After launching its Comet AI web browser exclusively for paying subscribers, Perplexity has now made it downloadable for everyone. You can download the browser from the official website for testing, even if you do not have a Perplexity account.
However, Perplexity limits functionality of the browser in that case. First, Comet is a Chromium-based browser. That is good on the one hand, as it offers similar performance and compatibility as Google Chrome. It also means that you can install browser extensions that are compatible with Chrome in the desktop version.
You can import your last browsing session from most other browsers on first start, but can skip it as well. Afterwards, Perplexity displays a few options to you, which most users may want to disable. This includes autostarting the browser with the operating system, making it the default browser, or sending telemetry data to Perplexity.

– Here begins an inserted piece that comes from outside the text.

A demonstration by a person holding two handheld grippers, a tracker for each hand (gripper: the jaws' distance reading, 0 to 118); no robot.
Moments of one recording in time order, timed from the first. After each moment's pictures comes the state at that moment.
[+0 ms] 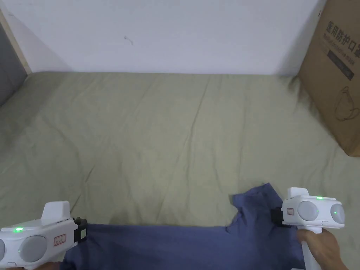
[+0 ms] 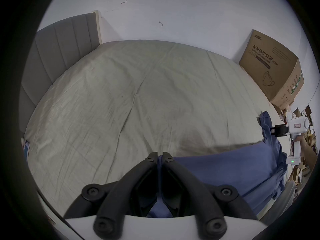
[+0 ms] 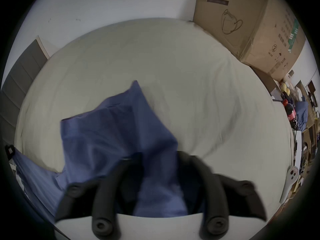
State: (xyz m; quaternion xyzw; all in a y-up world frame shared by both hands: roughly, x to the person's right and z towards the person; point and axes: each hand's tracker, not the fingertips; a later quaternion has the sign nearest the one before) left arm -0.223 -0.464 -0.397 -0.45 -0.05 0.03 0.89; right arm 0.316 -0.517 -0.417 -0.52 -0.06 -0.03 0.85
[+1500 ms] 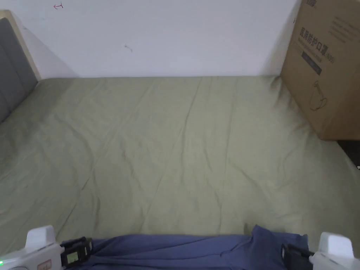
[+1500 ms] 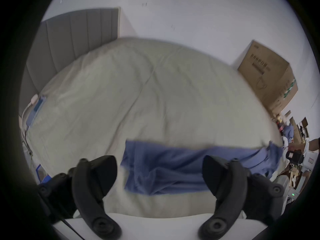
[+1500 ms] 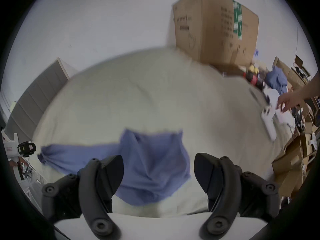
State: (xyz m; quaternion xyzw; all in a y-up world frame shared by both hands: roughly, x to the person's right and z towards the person) left arm -0.249 -0.441 -0.231 -0.41 -0.03 0.09 0.91; right arm 0.297 -0.425 -0.128 -0.38 -0.06 -0.08 0.92
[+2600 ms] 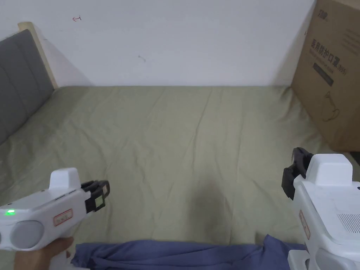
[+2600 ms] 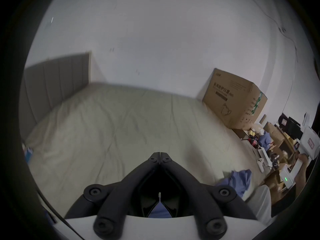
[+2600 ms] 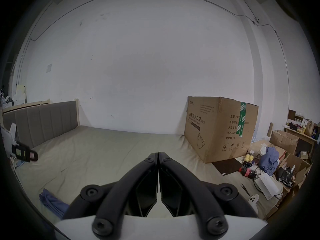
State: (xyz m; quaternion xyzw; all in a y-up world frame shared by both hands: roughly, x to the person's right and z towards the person) left arm -0.229 -0.340 -0.256 -0.30 -0.14 0.11 0.94; right arm 0.202 -0.289 -0.168 -0.08 -0.07 0.05 0.99
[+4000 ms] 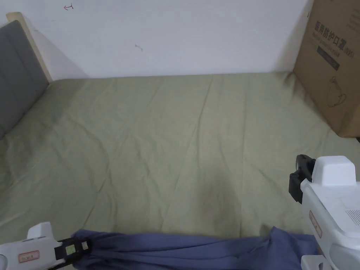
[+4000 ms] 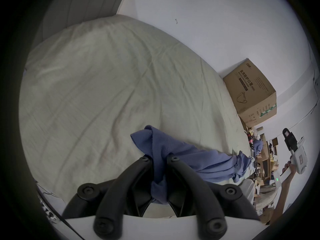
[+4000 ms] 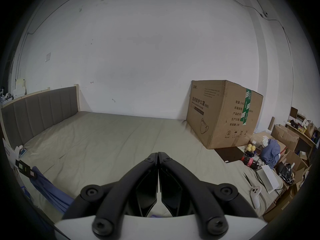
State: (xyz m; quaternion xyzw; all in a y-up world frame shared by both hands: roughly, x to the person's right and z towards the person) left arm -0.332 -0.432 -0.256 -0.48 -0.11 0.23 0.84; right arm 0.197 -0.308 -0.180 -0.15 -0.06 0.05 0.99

The browser opens and it looks like Chrome for the most part. That is to be expected, as all Chromium-based browsers look pretty much the same. The new tab page displays a few widgets, like the time or Nvidia’s stock price. The star of the show is the text prompt at the top. You may use it to interact with Perplexity’s AI.
Comet Assistant displays a few suggestions when you activate the text field, such as “Find emails from the last 7 days that require replies and draft responses”, or “find top rated noise-cancelling headphones under $300 and open product pages from three major retailers with the lowest prices”.
So, it is basically an AI chat, but this AI has agentic capabilities. It is rather limited for free users, as pro searches and several other features are not available in that case.
The browser displays its results on Perplexity’s website. In fact, you may get similar results when you use the company’s website directly to interact with the AI.
You may also notice that you get constant requests to sign in, if you do not. Open a new tab page, get a request. Similarly, prompts may be displayed on the results page.
If you do not sign-in, you get access to base AI features only. You can’t, for example, change the AI model that the browser uses to process queries. There is also no option to upload files or photos for processing, or run deeper queries.
However, results looked fine in quick tests, even non-Pro searches. Whether the information is accurate is another topic. As is the case with all AI, you should verify important information before you act on it.
Perplexity is Chromium-based. Which is good. You can open chrome://flags to tinker with advanced preferences, and get most of the settings of the browser as well.
Now the big question that I still have regarding all these AI browsers is about the “why” and whether that why warrants paying a monthly subscription fee. Why should I use such a browser? I do not really see the killer-application for it right now. Yes, it can run deep research tasks for you or perform some tasks for you, but how useful is that really, especially if you prefer to stay in control the whole time?
Anyway, you can give Perplexity a try, if you want.